WHAT TO PRODUCE> In the records that follow, find each line containing "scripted" and copy it.

BEGIN AVAILABLE DATA

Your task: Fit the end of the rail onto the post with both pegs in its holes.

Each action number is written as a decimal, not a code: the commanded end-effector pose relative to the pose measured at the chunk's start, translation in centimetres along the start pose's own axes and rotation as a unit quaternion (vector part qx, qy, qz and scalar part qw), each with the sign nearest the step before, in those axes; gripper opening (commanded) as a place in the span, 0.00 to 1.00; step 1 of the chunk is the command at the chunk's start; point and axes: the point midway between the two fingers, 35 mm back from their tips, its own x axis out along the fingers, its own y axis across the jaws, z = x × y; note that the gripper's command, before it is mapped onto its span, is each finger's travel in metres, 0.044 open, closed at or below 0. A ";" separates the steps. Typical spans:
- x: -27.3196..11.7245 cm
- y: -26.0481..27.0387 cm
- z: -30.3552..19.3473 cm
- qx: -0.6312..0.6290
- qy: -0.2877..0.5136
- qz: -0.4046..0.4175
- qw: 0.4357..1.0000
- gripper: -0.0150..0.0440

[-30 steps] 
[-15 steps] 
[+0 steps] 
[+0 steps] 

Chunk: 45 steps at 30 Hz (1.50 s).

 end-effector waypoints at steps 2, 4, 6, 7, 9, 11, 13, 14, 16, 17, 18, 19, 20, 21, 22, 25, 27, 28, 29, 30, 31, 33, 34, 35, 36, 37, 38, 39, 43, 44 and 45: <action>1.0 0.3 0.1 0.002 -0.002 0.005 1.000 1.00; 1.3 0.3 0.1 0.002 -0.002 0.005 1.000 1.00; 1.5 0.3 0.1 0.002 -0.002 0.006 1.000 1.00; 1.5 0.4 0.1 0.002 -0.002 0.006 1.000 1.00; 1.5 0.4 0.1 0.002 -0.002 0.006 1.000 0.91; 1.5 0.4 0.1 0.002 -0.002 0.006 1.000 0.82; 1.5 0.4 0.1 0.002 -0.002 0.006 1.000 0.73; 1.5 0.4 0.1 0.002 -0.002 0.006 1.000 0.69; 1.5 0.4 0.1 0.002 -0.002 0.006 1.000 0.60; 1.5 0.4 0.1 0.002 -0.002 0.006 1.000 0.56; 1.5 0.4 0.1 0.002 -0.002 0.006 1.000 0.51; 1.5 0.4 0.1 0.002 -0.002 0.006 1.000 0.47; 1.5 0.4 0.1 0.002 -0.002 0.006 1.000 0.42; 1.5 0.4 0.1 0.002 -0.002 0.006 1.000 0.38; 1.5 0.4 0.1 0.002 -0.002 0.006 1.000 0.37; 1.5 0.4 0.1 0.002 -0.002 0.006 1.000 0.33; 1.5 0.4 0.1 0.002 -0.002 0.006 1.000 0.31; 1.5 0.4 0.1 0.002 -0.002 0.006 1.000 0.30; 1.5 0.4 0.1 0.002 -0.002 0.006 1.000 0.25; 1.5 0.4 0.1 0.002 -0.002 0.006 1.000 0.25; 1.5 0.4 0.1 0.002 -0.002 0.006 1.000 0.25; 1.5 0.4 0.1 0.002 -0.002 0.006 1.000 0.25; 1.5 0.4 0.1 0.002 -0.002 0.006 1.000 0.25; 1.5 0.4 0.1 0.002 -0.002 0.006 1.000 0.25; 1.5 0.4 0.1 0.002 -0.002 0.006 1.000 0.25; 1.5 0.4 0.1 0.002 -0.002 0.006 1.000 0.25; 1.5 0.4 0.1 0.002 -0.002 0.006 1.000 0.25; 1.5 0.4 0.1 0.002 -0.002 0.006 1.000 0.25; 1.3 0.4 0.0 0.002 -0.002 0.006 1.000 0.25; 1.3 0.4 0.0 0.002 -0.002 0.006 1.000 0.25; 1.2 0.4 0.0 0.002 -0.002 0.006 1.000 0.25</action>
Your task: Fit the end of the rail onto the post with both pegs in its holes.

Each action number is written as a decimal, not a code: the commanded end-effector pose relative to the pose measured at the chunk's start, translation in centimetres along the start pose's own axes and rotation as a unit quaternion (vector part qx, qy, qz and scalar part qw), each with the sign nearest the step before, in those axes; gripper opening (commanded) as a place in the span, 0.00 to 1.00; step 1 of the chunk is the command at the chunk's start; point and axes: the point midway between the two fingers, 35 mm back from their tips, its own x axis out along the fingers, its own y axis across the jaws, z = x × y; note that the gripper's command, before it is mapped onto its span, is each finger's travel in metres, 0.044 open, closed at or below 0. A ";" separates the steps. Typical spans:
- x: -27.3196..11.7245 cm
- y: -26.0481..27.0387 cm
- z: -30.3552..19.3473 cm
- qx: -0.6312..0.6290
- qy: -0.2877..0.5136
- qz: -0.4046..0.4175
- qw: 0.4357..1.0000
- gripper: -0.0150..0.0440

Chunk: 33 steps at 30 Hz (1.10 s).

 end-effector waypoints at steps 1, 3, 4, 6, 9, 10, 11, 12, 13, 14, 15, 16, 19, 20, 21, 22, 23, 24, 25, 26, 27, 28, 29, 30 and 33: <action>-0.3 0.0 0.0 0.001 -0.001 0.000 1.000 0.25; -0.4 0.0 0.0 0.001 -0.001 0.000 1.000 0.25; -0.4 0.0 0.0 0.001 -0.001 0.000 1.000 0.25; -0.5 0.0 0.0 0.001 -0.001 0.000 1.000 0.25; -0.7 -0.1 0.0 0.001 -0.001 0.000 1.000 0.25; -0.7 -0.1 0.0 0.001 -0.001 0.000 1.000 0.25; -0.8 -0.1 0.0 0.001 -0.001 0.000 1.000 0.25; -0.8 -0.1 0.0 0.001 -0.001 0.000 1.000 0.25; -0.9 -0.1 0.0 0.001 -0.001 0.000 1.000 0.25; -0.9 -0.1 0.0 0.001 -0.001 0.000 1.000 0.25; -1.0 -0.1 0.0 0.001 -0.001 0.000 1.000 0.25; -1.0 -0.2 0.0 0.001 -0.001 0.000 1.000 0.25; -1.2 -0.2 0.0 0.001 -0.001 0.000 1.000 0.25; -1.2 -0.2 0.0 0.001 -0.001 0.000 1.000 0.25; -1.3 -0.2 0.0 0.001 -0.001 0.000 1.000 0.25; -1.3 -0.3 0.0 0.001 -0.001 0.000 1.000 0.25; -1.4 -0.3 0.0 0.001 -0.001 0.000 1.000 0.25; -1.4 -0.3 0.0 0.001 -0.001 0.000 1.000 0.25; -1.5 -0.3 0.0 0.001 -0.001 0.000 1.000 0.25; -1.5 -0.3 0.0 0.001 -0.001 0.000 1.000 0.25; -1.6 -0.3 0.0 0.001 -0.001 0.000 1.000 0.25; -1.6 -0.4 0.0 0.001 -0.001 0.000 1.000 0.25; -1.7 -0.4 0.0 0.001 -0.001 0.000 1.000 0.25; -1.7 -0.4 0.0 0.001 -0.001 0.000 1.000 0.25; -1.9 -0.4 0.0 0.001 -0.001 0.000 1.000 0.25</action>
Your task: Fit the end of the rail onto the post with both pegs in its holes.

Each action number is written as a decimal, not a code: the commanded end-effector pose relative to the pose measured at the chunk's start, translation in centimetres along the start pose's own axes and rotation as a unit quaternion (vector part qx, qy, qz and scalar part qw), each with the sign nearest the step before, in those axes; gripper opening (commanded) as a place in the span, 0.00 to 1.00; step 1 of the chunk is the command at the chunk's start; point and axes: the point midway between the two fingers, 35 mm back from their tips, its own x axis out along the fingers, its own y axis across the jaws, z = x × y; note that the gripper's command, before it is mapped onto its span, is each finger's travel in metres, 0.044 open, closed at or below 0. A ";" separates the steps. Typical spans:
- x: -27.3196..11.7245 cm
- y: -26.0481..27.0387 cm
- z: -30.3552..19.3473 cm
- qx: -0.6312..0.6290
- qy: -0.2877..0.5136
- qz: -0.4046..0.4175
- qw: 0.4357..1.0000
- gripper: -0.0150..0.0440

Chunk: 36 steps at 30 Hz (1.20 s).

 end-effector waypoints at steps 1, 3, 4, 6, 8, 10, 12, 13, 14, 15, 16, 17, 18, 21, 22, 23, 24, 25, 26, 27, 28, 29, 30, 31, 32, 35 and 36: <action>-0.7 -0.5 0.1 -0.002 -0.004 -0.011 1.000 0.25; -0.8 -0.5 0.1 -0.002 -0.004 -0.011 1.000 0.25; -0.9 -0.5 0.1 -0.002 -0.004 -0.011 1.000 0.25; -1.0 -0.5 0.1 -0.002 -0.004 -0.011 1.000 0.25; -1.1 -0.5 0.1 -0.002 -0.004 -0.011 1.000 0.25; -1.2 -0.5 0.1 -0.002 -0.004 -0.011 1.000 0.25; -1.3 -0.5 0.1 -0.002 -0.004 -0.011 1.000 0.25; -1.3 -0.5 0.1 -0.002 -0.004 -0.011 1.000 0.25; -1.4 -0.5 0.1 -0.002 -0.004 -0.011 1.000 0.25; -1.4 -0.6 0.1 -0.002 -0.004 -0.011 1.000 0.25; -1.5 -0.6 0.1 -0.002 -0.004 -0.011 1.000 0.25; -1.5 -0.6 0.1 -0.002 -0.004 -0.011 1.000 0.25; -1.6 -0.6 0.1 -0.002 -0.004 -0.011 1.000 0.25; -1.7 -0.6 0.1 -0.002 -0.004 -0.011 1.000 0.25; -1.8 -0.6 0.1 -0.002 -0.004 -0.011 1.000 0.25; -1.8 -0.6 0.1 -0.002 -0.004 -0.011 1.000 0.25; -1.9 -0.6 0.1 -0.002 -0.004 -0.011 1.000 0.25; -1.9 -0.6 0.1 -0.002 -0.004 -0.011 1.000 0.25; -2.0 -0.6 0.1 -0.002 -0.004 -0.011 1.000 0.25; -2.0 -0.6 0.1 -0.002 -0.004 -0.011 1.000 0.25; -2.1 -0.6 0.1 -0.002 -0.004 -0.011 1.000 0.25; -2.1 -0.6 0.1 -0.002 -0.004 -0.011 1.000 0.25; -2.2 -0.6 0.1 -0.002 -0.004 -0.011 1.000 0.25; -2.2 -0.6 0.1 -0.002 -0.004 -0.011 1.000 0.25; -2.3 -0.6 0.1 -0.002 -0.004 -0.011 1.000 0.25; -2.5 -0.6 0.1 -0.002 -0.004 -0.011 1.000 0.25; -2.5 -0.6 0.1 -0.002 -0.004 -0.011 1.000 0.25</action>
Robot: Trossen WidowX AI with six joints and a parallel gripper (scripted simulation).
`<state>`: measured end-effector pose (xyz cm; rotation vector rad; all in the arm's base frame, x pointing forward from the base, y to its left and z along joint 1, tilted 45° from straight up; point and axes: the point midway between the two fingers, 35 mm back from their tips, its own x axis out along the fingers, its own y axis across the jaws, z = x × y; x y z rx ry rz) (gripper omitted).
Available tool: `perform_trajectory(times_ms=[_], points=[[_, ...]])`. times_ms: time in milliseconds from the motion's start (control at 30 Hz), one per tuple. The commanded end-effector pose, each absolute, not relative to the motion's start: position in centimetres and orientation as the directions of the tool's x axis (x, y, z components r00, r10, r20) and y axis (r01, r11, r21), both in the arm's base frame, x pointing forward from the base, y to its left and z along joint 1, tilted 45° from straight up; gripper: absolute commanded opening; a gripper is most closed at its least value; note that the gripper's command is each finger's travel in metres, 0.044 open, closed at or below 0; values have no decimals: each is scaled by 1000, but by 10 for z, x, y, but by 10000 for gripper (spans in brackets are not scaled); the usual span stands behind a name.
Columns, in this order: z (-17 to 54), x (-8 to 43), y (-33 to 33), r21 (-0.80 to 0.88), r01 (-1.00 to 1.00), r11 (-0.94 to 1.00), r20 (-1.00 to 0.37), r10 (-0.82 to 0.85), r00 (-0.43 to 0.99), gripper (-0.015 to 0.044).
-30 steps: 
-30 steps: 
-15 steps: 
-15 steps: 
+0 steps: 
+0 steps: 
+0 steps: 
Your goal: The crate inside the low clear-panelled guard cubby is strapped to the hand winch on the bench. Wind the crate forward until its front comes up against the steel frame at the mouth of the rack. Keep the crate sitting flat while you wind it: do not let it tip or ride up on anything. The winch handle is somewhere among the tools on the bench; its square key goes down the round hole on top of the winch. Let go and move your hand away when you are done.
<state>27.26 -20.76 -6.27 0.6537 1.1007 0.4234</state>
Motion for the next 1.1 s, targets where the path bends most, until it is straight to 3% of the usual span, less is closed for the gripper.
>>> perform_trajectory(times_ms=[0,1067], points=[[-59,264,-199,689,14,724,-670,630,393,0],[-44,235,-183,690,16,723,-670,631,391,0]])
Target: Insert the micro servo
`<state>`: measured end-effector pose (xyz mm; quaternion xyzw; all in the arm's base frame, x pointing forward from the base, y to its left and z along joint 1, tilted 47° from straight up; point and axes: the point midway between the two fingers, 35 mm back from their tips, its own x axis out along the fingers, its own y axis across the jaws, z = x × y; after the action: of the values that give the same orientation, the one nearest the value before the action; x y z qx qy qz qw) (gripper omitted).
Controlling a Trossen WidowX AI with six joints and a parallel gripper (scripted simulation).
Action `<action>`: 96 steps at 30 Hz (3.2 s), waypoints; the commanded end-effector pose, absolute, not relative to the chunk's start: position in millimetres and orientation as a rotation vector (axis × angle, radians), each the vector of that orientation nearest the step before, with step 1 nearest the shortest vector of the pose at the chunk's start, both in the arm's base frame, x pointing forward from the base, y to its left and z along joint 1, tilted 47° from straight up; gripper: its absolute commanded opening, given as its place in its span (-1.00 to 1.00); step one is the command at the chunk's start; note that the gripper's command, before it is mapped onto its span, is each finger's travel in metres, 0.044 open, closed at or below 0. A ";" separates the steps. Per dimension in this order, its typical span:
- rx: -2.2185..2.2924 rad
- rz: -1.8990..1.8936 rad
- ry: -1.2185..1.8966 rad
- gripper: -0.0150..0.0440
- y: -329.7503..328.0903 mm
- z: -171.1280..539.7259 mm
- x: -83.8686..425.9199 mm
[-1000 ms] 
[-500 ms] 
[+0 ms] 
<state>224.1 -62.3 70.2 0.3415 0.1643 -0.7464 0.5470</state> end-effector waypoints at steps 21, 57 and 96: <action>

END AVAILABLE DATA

RESULT OF THE TASK>
Robot: Trossen WidowX AI with six joints and a parallel gripper (scripted simulation).
Controlling a Trossen WidowX AI with six joints and a parallel gripper (scripted simulation).

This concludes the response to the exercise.